Vast numbers of hiPSC-derived axons extended through adult white matter, frequently directly contacting host myelin membranes, although graft-derived human axons were not detectably myelinated by rat host oligodendrocytes. In grey matter, hiPSC-derived axons formed bouton-like terminals (chemical synapse formations) at all levels of the rat spinal cord in close proximity to host neurons and dendrites, suggesting contact between exogenous axons and host dendrites. Interestingly, host axons also grew into human iPSC-derived NSC grafts with evidence of synapse formation. This strongly suggests that transplantation of iPSC-derived NSCs is sufficient to generate structures which can bridge a lesion site and support functional recovery. 
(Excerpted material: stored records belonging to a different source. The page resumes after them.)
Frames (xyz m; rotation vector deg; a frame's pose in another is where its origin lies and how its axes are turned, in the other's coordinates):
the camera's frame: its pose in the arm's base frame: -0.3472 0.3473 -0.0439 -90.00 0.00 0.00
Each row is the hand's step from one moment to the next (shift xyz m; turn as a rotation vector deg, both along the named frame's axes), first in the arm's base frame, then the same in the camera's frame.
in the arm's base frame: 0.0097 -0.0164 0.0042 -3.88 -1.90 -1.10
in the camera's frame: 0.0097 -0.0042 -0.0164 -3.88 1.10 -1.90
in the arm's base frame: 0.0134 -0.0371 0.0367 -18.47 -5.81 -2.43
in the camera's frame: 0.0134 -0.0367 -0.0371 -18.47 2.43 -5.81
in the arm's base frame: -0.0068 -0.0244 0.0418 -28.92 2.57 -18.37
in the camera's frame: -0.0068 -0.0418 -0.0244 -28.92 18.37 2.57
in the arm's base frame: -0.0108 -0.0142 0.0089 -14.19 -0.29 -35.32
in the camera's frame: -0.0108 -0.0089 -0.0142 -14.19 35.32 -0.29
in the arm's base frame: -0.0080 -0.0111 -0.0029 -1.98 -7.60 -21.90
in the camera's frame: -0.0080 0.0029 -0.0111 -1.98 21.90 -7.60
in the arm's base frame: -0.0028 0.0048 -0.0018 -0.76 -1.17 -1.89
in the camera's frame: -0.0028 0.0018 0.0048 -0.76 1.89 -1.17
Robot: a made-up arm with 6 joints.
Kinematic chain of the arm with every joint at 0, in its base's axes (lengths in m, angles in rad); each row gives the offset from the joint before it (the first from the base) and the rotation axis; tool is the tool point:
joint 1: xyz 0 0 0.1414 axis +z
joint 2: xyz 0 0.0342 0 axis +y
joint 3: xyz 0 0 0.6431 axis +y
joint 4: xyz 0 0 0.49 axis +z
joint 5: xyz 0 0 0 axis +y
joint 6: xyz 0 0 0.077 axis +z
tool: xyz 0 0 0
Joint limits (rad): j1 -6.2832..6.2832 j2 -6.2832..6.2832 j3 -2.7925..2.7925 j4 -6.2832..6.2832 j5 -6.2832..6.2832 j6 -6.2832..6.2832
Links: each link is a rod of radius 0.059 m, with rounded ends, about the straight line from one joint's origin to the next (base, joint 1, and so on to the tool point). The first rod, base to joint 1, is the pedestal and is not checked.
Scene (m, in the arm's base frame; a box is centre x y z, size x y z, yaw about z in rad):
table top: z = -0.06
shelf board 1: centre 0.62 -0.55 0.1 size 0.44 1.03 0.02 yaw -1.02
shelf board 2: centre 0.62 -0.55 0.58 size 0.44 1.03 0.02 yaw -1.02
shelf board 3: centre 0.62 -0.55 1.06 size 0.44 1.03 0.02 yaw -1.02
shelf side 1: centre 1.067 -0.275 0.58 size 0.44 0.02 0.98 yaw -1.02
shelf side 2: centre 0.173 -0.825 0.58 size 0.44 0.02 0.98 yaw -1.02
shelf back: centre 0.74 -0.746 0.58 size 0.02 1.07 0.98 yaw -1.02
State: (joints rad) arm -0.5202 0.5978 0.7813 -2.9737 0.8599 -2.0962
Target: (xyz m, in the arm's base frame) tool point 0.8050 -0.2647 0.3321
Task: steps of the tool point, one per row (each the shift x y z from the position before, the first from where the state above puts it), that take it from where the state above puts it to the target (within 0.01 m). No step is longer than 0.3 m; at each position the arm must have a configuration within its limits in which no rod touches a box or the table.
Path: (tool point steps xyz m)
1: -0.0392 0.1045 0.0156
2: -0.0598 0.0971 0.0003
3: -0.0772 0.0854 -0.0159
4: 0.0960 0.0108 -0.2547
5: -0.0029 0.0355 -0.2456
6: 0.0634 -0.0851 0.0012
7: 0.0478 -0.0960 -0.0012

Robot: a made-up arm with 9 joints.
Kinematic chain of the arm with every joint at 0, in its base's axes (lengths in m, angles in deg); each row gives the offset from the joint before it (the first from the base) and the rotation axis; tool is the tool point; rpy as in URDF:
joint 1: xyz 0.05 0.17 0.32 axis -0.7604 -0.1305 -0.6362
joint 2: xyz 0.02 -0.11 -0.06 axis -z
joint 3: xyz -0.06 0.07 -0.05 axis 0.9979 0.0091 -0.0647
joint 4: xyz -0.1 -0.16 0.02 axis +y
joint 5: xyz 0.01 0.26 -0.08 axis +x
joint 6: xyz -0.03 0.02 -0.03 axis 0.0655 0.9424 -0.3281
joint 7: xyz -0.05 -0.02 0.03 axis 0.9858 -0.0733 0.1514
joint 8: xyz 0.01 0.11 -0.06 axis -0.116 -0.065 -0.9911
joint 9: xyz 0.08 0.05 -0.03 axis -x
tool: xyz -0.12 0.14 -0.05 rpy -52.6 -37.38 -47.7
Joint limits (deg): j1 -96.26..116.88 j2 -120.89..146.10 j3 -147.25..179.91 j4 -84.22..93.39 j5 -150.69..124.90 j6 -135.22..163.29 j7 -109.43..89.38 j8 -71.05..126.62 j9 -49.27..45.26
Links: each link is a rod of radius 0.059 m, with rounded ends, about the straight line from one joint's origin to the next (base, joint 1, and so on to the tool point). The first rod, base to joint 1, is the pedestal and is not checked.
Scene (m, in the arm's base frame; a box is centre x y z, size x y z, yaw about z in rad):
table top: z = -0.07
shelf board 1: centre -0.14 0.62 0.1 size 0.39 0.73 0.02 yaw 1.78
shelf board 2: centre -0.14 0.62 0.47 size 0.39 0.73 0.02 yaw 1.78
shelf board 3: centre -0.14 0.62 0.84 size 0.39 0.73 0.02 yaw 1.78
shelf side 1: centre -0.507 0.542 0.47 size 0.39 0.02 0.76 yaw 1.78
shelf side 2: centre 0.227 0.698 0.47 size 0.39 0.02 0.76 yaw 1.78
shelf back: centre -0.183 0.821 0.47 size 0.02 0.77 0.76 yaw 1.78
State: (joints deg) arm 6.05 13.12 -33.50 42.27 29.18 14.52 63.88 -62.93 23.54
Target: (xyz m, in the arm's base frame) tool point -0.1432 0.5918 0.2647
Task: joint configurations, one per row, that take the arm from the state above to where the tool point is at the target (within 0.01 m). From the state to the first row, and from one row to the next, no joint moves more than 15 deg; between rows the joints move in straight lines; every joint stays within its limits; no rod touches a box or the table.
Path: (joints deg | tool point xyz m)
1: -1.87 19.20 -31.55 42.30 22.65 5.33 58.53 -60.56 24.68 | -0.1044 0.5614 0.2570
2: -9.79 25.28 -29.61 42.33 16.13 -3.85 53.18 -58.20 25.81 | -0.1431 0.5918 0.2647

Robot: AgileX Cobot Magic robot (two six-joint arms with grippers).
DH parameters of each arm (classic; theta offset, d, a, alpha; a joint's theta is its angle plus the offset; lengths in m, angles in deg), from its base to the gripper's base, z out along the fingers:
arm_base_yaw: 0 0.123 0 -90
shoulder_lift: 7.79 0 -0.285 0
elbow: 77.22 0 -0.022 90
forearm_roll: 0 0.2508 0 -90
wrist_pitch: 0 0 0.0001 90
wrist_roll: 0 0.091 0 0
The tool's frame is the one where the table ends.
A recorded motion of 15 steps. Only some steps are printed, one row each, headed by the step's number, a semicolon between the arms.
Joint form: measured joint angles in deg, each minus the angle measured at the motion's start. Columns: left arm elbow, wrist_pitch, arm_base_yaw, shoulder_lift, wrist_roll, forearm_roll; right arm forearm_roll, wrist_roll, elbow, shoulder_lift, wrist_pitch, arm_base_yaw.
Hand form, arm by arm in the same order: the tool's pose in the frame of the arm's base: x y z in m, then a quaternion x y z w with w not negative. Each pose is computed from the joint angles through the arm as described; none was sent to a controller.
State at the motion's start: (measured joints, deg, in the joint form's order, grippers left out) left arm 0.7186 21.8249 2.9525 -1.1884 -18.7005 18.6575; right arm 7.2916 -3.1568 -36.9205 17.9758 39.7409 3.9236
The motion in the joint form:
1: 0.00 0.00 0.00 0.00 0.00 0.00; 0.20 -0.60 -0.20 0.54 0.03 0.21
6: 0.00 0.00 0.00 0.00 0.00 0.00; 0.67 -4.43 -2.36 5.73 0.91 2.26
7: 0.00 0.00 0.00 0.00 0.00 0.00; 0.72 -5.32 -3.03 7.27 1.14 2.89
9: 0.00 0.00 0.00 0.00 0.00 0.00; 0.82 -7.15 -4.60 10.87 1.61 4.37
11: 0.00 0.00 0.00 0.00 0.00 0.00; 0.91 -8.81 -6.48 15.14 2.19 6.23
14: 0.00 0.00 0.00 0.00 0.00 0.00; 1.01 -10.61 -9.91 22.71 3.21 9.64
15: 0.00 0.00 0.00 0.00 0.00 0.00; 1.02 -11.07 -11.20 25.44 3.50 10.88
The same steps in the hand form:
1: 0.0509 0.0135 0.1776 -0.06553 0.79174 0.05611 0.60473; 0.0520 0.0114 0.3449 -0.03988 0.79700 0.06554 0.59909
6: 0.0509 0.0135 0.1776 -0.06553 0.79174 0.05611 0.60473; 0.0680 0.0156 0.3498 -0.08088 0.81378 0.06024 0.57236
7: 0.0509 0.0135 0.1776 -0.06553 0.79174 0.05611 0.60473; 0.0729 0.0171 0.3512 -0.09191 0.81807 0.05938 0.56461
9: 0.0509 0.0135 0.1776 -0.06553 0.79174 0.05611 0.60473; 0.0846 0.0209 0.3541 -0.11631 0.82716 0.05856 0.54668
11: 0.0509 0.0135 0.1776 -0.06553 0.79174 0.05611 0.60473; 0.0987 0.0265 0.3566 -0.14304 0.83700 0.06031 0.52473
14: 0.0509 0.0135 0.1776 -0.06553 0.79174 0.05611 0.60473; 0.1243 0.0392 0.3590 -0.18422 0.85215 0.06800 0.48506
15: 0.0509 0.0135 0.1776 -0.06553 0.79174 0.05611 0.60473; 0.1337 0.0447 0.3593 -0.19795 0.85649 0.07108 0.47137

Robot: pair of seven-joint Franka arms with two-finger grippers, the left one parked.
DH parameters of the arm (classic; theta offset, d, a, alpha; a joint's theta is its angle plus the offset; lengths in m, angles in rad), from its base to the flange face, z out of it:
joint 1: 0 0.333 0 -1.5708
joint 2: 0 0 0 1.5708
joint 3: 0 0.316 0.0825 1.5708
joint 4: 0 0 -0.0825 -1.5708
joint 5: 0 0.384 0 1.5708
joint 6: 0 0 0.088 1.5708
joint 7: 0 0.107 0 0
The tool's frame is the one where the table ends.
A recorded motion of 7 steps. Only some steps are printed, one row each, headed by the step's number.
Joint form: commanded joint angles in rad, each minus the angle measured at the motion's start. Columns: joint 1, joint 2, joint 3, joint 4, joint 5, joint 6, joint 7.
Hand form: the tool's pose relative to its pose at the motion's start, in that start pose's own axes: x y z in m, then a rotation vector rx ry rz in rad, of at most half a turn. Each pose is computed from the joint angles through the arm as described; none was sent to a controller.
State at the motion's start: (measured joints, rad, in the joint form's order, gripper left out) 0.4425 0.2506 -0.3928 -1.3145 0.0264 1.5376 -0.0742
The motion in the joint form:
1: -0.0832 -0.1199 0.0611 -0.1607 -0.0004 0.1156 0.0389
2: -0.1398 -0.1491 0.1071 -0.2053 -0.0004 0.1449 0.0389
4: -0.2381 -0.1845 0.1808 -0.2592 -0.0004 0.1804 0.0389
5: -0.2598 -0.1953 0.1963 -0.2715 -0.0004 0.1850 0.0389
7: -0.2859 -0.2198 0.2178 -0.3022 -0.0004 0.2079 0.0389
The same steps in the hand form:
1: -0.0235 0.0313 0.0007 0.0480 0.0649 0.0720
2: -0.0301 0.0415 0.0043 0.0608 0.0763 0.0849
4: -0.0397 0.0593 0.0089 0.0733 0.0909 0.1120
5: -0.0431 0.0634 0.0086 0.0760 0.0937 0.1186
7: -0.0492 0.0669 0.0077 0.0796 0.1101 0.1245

These findings suggest that iPSC-derived cells permit extensive and long-distance axonal growth. Notably, the group generated iPSCs from the cells of an 86 year old subject, suggesting that age is not a barrier to the functionality of these cells. However, collagenous rifts, occurring within most grafts prevented the passage of axons, and in grafts lacking rifts, the core presented with regions of low cell density also inhibiting axonal passage and neural linkage. Indeed, in these rats, assessments of behavioral outcomes found no functional recovery. Further work will look at additional distinct iPSC lines to assess heterogeneity across donor cells, methods of cell preparation, and optimal cell source, as well as potential ways round the confounding factors to boost the chances of functional recovery in SCI.

References

  1. Lu P, Wang Y, Graham L, et al. Long-distance growth and connectivity of neural stem cells after severe spinal cord injury. Cell 2012;150:1264-1273.
  2. Cummings BJ, Uchida N, Tamaki SJ, et al. Human neural stem cells differentiate and promote locomotor recovery in spinal cord-injured mice. Proceedings of the National Academy of Sciences of the United States of America 2005;102:14069-14074.
  3. Keirstead HS, Nistor G, Bernal G, et al. Human embryonic stem cell-derived oligodendrocyte progenitor cell transplants remyelinate and restore locomotion after spinal cord injury. The Journal of neuroscience : the official journal of the Society for Neuroscience 2005;25:4694-4705.
  4. Plemel JR, Chojnacki A, Sparling JS, et al. Platelet-derived growth factor-responsive neural precursors give rise to myelinating oligodendrocytes after transplantation into the spinal cords of contused rats and dysmyelinated mice. Glia 2011;59:1891-1910.
  5. Lu P, Woodruff G, Wang Y, et al. Long-distance axonal growth from human induced pluripotent stem cells after spinal cord injury. Neuron 2014;83:789-796.